11/17/2007 - Michigan 3, Ohio State 14 - 8-4, 6-2 Big Ten
Saturday was wet and cold and miserable and had no redeeming qualities whatsoever. Though other games have been more painful or less competitive, November 17th, 2007, stands alone in terms of sheer miserable boredom.
Michigan's best and most frequently deployed offensive player was the punter. There was one event of significance in the entire game, that being Chris Wells' game-sealing 62 yard touchdown run; once Tressel got his 11 point lead he decided he was done for the day. Ohio State threw two second-half passes, neither of which landed within ten yards of an eligible receiver.

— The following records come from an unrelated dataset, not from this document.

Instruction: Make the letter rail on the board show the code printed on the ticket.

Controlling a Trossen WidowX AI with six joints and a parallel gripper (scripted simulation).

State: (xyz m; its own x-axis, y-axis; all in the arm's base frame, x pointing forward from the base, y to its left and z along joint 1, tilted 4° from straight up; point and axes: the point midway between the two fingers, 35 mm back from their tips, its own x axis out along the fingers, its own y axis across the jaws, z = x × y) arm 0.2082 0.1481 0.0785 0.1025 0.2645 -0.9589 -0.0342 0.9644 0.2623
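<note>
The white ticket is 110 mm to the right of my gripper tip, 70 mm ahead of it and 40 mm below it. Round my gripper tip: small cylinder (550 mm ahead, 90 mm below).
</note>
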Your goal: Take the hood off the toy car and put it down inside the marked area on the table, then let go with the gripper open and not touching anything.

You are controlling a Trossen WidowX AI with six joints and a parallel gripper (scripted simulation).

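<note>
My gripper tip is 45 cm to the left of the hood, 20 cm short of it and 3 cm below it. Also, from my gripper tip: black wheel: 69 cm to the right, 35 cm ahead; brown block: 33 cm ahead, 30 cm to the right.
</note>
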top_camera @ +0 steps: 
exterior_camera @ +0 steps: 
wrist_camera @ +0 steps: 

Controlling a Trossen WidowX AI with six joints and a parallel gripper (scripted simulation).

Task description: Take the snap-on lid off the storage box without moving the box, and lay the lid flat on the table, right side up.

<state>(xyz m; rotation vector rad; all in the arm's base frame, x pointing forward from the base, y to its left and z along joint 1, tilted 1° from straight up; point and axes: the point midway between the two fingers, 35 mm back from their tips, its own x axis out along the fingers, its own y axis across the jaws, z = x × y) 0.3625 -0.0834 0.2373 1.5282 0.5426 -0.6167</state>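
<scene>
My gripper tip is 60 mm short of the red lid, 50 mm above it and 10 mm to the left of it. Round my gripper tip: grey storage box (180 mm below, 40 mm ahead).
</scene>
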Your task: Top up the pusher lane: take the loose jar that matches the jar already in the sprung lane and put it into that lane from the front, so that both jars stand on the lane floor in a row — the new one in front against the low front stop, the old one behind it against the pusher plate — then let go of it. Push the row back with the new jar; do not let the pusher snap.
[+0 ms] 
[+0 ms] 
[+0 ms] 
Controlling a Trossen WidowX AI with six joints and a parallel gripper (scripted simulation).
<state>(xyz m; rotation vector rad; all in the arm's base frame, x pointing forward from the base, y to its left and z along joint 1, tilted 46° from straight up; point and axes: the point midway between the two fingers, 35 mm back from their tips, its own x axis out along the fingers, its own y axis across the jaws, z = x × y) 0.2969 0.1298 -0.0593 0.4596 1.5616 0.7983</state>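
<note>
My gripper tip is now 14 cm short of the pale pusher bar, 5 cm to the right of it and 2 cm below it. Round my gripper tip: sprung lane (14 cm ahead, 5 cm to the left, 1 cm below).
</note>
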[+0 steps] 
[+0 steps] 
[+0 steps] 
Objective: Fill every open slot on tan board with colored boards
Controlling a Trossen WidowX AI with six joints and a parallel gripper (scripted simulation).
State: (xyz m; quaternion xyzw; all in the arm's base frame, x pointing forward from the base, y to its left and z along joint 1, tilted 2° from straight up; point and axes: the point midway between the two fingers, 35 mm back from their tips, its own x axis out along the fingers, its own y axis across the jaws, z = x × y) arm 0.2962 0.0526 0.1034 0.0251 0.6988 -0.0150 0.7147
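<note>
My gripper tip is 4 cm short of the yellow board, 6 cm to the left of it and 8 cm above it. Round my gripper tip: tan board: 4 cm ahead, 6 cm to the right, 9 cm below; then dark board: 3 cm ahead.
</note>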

Even the flyover was canceled due to the weather, a particularly nasty near-freezing drizzle that crept into your bones by halftime.
These were the impairments to enjoyment inflicted on the viewing public at large. A couple insults were added to injury in my section. Invading Buckeye fans took to standing on the wet, rickety bleachers, providing the interested observer with the choice of getting up on the bench yourself, thus drawing the ire of everyone behind you, or peering through a thicket of heads to see the "action." (Scare quotes smarmy but 100% required.) Behind us two solid rows of central Ohio's finest truck drivers and forklift operators hooted constantly, literally saying "ain't nuttin' wrong with that" after every four yard Wells run. A good time was not had by all.
And so. And so what do you do with that?
One. In the aftermath I was -- am -- angry at Carr for hanging on too long, for bringing in a minimally qualified friend to coordinate the offense, for allowing his charges to put out an undisciplined, lackadaisical show time and again this year. This year is going to end in some rinky-dink December bowl. Michigan put up 91 yards of offense against Ohio State and lost for the fourth straight year. All of that's on Carr. Jake Long and Chad Henne and Mike Hart deserved better than what they got.
Carr was stubborn, arrogant, and loyal to a fault. There is no Carr coaching tree because the program is inbred.
Two. Carr was a curmudgeon in the best possible way. When it comes to calling out the hypocritical power structure of college football, he stands entirely alone. No other coach has called out the NCAA for adding a twelfth game while simultaneously protesting that a playoff is infeasible. No other coach has directly called for the players to get paid. He was a tireless advocate for his players and his program. Last November I sat in Michigan Stadium and listened to him eulogize Bo and wanted no one else to coach Michigan.
People unfamiliar with the program bash him for a lack of class because of post-game handshakes and halftime interviews gone awry as if "class" means putting a good face for stupid questions and meaningless gestures. No, he didn't like the media. But do you like the media? Carr was the best argument college football is about something other than violence and money the sport had.
And he won. Not lately, but he won.
There is an obvious split here. The first section is about Carr the coach; the second about Carr the man. I'll miss him sometimes, but mostly on Monday, not Saturday.